That’s probably a question worthy of it’s own thread, rather than hijack this one.

thanks for sharing. Amazing aircraft !!
It seems they solved the yaw control problem also by tilting motors. A linkage can be seen at 7s and 1.01s and motor position at 8s suggest they can tilt.
I can not see any control surfaces on wings but horizontal tail surfaces seems to be actuated. As far I can see, airfoil seems not to be reflex. So it look like more to a biplane aircraft than a flying wing.

I think it can in copter mode but not in plane mode. From my dual motor tailsitter experience, when a motor is stronger than the other, it cant be seen in copter mode (just the weaker motor run with higher pwm) but during transitions and FW flight I can see non symmetric flight (the same pwm value is sent to all motors)
@kd0aij probably have a better understanding

The copter code does look for unbalanced thrust (demand) to detect motor failures:

I suppose Plane could look at yaw rate and rudder demand to detect an imbalance in port/starboard motor thrust.

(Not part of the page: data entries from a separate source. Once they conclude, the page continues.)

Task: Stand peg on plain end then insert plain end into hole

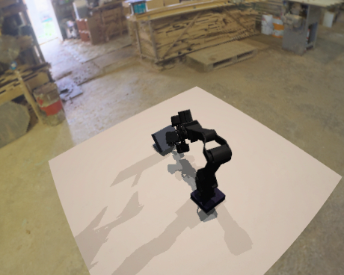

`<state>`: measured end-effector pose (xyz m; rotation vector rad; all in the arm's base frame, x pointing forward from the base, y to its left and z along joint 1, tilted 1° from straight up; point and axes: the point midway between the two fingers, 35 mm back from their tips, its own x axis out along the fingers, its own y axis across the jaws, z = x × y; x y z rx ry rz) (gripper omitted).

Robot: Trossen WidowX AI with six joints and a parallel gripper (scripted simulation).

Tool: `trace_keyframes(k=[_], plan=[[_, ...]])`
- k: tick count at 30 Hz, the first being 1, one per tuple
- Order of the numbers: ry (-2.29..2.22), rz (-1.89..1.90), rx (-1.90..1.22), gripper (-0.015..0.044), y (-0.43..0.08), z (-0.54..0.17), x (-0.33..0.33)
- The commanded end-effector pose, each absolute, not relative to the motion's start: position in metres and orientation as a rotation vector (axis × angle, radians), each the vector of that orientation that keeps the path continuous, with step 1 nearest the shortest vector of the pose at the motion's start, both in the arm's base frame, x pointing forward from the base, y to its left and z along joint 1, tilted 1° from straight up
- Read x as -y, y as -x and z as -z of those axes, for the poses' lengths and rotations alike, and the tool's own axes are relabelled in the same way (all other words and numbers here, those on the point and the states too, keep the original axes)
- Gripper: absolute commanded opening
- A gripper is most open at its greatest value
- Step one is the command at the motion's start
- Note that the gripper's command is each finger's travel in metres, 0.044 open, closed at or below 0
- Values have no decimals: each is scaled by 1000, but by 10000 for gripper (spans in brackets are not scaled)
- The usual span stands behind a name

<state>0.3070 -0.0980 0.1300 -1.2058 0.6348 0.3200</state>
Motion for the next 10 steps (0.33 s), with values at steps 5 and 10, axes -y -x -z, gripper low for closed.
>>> trace_keyframes(k=[5, 10], plan=[[1208, -322, -631, 440, -300, -136, 97], [1208, -322, -632, 440, -296, -139, 97]])
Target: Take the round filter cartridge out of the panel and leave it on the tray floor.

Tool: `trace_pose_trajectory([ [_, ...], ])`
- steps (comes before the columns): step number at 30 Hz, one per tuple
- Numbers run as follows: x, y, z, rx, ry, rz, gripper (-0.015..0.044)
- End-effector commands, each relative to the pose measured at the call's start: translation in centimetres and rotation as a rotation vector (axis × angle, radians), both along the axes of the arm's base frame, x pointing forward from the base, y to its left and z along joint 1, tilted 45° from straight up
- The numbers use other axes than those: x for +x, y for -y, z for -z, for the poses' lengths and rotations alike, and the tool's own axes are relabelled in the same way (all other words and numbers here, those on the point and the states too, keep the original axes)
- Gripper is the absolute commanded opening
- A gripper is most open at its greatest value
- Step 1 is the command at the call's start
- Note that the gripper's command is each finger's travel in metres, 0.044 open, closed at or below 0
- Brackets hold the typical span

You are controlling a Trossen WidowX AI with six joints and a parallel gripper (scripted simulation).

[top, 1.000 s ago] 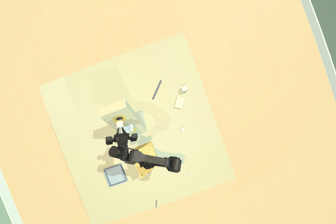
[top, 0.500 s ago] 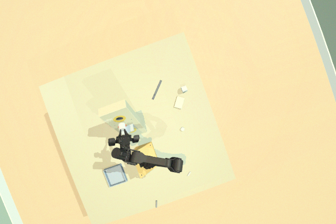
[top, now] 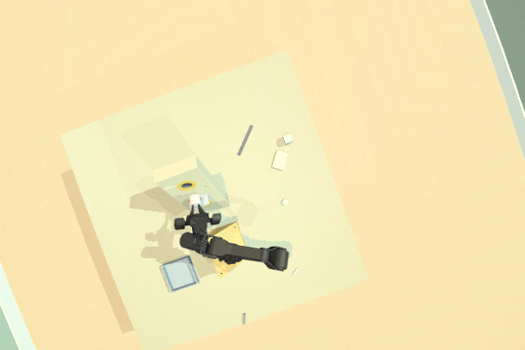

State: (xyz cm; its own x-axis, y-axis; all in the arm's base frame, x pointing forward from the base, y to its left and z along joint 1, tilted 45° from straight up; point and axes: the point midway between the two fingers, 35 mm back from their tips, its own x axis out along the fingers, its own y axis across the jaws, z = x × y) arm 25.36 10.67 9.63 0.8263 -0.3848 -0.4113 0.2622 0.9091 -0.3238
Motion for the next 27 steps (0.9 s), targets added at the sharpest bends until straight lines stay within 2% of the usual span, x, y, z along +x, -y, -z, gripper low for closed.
trace_pose_trajectory([
  [1, 0.1, -0.2, -0.2, 0.006, 0.004, -0.001, 0.0101],
  [14, -0.1, 0.1, 0.0, 0.008, 0.009, -0.003, 0.0101],
  [21, 3.1, -4.2, -4.3, 0.009, 0.01, -0.003, 0.0101],
  [25, 3.4, -4.7, -4.8, 0.009, 0.01, -0.003, 0.0101],
  [27, 3.5, -5.1, -5.2, 0.011, 0.009, -0.003, 0.0154],
])
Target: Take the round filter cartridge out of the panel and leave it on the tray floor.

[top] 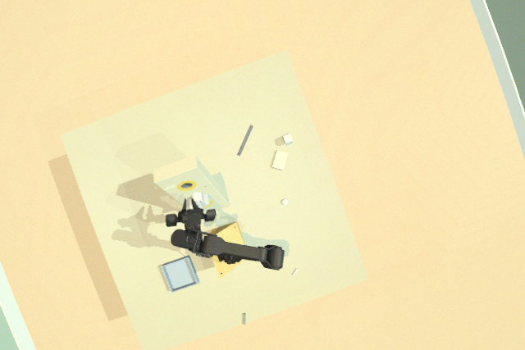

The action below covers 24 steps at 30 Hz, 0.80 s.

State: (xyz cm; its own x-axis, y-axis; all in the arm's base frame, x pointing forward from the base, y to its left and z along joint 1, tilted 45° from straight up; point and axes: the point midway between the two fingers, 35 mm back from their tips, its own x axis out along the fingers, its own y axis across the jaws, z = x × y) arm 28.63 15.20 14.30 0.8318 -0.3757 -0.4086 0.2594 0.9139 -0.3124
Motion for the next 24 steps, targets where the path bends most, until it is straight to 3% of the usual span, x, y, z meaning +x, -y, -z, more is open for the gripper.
trace_pose_trajectory([
  [1, 0.2, -1.2, -1.0, 0.002, 0.001, 0.003, 0.018],
  [10, -0.3, -5.4, -5.4, 0.006, 0.004, 0.0, 0.0416],
  [14, -0.9, -2.8, -2.3, -0.126, -0.16, 0.003, 0.0311],
  [19, -3.4, 2.9, 2.8, -0.35, -0.514, 0.02, 0.0305],
  [24, -3.9, 3.7, 3.4, -0.375, -0.564, 0.023, 0.0305],
])
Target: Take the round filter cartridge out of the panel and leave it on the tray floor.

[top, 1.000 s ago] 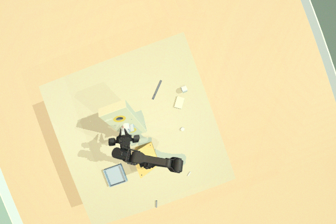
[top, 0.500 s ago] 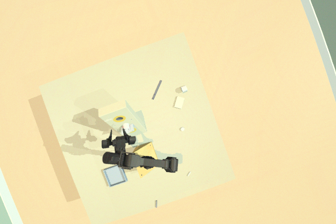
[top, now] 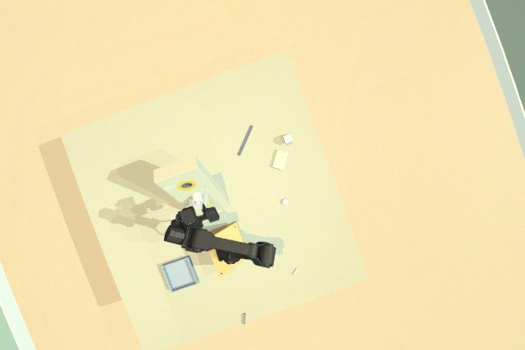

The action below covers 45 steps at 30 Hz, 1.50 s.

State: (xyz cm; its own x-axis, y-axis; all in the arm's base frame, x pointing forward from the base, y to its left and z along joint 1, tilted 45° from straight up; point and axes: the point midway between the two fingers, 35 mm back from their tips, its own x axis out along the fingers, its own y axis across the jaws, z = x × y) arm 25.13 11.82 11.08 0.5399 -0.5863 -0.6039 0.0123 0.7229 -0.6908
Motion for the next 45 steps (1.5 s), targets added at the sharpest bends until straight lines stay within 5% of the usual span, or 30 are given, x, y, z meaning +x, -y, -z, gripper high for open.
trace_pose_trajectory([
  [1, -0.3, 0.4, 0.2, -0.013, -0.038, -0.005, 0.0305],
  [32, 2.2, 3.3, 3.2, -0.014, -0.035, -0.005, 0.0305],
  [35, 2.0, 3.1, 3.0, -0.008, -0.037, 0.0, 0.0226],
  [42, 2.0, 3.1, 3.0, -0.008, -0.037, 0.0, 0.0179],
  [45, 2.0, 3.1, 3.0, -0.008, -0.037, 0.0, 0.0101],
])
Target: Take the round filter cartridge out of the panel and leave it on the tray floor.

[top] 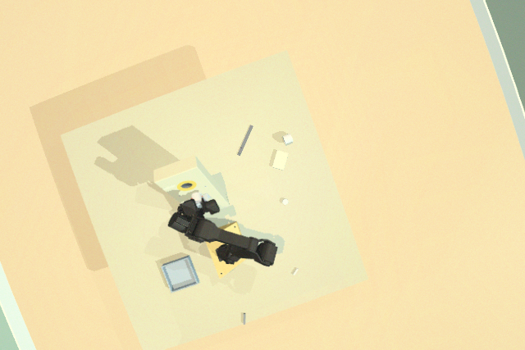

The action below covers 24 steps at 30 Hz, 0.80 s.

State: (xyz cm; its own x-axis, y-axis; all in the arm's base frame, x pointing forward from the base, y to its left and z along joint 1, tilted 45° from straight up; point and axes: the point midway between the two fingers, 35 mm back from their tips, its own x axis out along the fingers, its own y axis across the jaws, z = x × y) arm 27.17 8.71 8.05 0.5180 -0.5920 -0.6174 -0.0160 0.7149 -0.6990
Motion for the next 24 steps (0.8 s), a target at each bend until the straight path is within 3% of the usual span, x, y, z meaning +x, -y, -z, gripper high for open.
trace_pose_trajectory([
  [1, 0.0, -0.1, 0.0, 0.003, 0.001, 0.002, 0.0074],
  [4, 0.5, -0.6, -0.5, 0.002, 0.001, 0.001, 0.0],
  [12, 1.3, -1.7, -1.7, 0.002, -0.001, 0.0, 0.0],
  [24, -1.7, -5.9, -5.4, 0.006, -0.008, -0.001, 0.0],
])
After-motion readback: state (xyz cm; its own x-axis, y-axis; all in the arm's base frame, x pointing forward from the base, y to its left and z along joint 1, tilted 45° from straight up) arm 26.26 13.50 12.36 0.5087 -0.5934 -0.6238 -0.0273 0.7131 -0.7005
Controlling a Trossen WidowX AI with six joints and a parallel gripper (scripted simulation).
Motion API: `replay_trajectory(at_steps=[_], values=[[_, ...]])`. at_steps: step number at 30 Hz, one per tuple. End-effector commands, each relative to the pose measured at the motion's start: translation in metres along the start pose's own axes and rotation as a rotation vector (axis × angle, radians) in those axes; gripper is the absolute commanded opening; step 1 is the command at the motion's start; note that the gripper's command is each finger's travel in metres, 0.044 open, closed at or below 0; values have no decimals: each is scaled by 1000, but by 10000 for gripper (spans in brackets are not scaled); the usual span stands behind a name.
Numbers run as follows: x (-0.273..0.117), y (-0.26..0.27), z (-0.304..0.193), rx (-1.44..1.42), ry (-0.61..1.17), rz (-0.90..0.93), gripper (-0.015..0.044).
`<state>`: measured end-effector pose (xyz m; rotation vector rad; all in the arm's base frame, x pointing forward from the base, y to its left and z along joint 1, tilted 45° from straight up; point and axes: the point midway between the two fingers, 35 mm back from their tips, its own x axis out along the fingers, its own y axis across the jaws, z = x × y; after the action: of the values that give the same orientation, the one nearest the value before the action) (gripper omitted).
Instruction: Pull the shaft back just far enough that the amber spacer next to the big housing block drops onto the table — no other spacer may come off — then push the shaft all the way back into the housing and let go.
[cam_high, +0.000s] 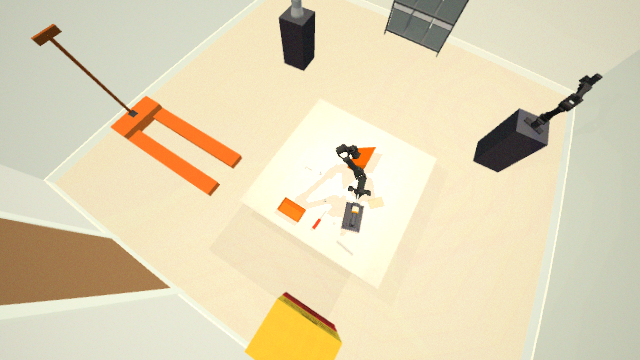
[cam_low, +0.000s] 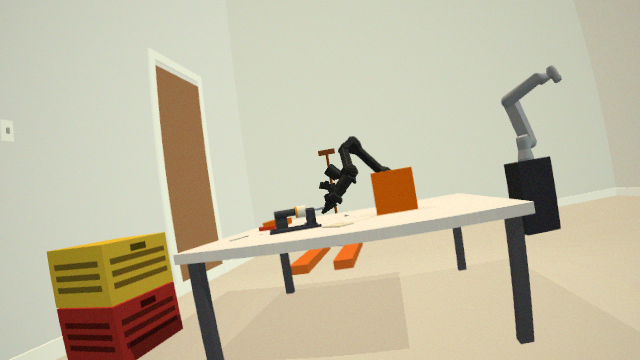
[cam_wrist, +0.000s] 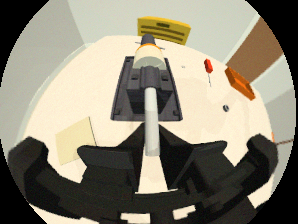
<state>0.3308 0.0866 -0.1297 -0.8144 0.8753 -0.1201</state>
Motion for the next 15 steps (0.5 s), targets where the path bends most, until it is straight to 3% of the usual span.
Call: replay_trajectory(at_steps=[1, 15], values=[[-1, 0, -1, 3, 0, -2, 0], [-2, 0, -2, 3, 0, -1, 0]])
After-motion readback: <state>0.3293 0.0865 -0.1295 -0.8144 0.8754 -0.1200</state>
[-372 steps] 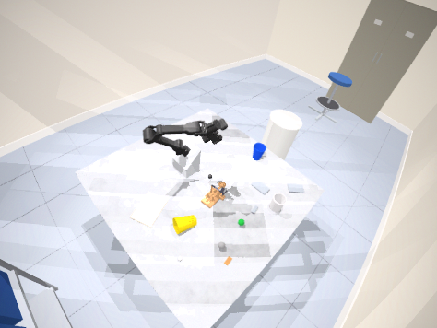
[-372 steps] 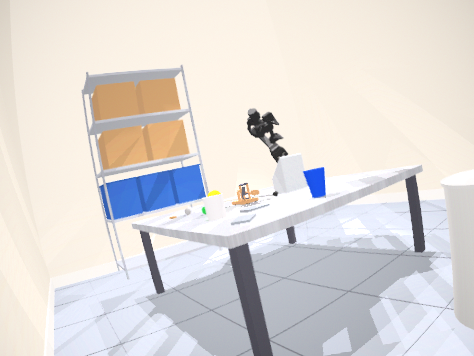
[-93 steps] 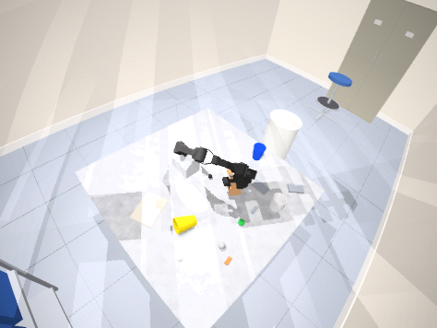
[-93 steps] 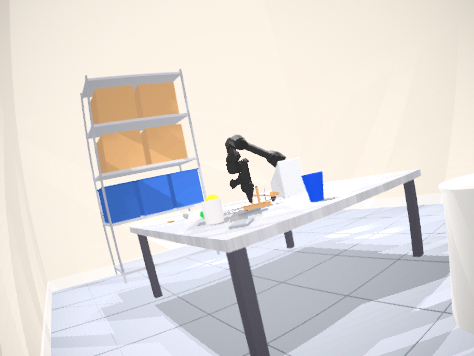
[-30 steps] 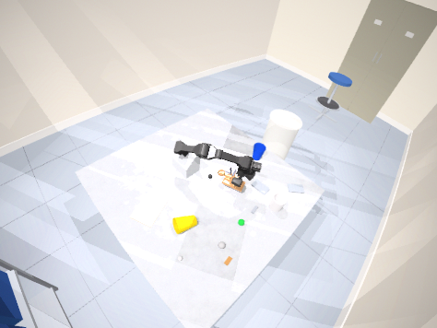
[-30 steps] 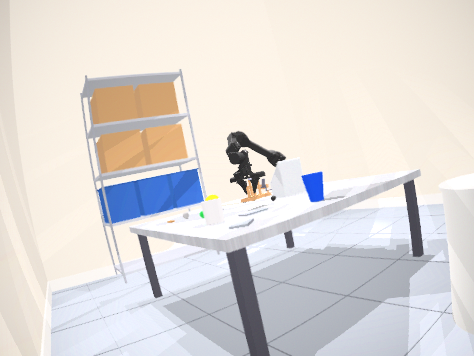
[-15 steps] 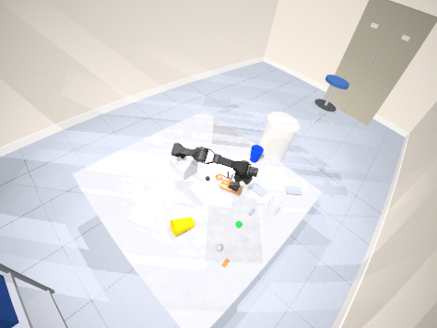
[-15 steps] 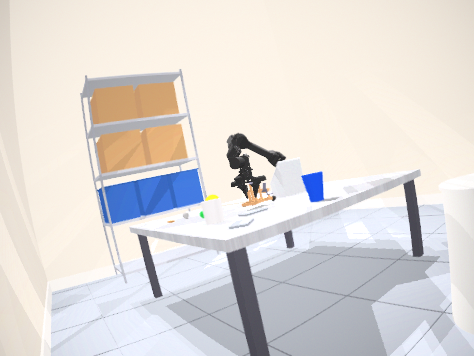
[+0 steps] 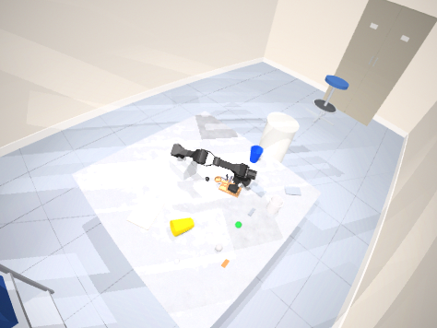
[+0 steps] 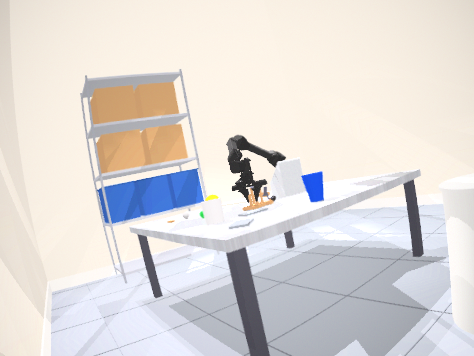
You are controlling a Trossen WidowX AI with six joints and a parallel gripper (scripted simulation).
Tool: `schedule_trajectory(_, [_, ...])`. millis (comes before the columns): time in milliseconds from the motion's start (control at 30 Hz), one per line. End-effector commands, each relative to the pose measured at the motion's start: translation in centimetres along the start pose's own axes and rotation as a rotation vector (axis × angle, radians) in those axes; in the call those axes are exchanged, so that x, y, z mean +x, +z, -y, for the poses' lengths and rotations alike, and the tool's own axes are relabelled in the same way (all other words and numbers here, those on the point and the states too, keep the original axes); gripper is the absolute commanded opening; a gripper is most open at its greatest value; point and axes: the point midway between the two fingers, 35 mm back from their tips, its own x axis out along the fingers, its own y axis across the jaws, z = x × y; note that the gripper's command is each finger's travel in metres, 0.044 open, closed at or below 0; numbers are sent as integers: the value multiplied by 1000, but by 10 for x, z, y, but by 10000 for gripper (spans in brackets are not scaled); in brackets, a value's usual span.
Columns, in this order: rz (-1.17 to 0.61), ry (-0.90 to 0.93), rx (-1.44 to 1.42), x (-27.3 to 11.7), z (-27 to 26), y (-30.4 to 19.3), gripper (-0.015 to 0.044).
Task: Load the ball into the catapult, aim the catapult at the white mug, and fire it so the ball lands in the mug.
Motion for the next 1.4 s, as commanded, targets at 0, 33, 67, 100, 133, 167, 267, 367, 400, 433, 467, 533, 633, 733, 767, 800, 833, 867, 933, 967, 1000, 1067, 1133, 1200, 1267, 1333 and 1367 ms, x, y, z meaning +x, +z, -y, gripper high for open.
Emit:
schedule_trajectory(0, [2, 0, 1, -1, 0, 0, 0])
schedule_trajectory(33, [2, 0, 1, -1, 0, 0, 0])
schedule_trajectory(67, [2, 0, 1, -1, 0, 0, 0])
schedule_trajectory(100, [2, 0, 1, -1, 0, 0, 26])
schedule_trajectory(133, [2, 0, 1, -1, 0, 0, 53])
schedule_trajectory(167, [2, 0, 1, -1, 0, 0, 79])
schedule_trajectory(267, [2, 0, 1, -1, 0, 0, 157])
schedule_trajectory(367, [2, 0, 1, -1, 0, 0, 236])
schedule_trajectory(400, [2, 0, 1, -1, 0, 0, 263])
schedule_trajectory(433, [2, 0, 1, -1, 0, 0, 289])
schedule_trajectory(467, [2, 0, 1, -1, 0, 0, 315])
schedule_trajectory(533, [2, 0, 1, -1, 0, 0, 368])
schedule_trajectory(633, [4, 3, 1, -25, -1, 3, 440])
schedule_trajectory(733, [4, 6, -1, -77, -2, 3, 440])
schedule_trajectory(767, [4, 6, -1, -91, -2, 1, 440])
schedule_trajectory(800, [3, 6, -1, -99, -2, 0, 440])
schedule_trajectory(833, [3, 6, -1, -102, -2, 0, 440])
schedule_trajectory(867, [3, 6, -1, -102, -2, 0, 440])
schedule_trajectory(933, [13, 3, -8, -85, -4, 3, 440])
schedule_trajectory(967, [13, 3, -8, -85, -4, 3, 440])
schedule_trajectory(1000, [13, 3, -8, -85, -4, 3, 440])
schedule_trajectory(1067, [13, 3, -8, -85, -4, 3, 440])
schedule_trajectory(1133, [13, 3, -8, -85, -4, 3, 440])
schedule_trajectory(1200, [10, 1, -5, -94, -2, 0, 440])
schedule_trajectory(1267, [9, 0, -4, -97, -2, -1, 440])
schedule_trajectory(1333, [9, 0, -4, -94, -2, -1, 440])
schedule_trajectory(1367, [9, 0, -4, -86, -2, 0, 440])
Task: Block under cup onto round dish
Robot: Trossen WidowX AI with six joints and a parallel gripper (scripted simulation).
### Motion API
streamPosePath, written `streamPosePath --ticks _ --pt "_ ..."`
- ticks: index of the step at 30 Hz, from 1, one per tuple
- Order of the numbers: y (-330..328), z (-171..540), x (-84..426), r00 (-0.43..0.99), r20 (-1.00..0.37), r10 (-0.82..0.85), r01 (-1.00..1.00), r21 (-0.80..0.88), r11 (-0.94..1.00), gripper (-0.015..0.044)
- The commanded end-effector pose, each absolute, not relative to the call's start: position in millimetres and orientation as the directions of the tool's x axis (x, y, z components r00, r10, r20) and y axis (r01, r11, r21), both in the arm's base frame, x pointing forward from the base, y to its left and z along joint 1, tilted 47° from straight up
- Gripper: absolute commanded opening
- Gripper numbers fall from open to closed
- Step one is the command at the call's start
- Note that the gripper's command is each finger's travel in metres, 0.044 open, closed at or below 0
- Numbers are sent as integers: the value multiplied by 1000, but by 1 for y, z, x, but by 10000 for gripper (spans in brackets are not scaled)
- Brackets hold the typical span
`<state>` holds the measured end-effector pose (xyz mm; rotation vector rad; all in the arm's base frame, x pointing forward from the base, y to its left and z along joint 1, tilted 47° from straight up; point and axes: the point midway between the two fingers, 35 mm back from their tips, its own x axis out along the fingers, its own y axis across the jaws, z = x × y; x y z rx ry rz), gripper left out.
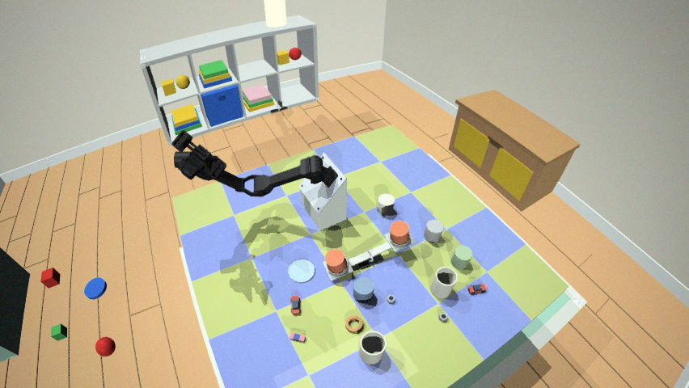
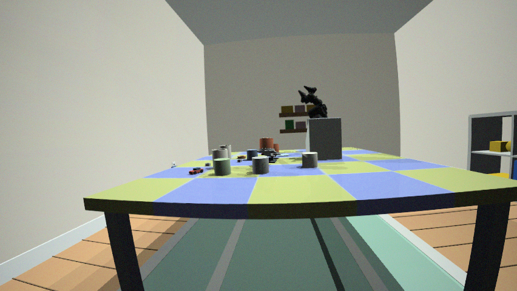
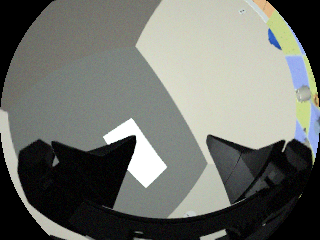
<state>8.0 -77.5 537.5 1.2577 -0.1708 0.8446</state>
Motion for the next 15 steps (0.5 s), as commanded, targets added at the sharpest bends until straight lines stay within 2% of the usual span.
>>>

This is a photo of my copter X tailsitter almost finished. Calibrations and parameters are OK, I already made a small hover flight, stability seems to be very strong. However I have a glitch problem that affect RCin and RCout (and rc8 which is my mode channel)… I suspected the BEC to be responsible and changed it but glitches again. Today I have inspected my TX frsky DJT module and made an other test on the ground, no glitch.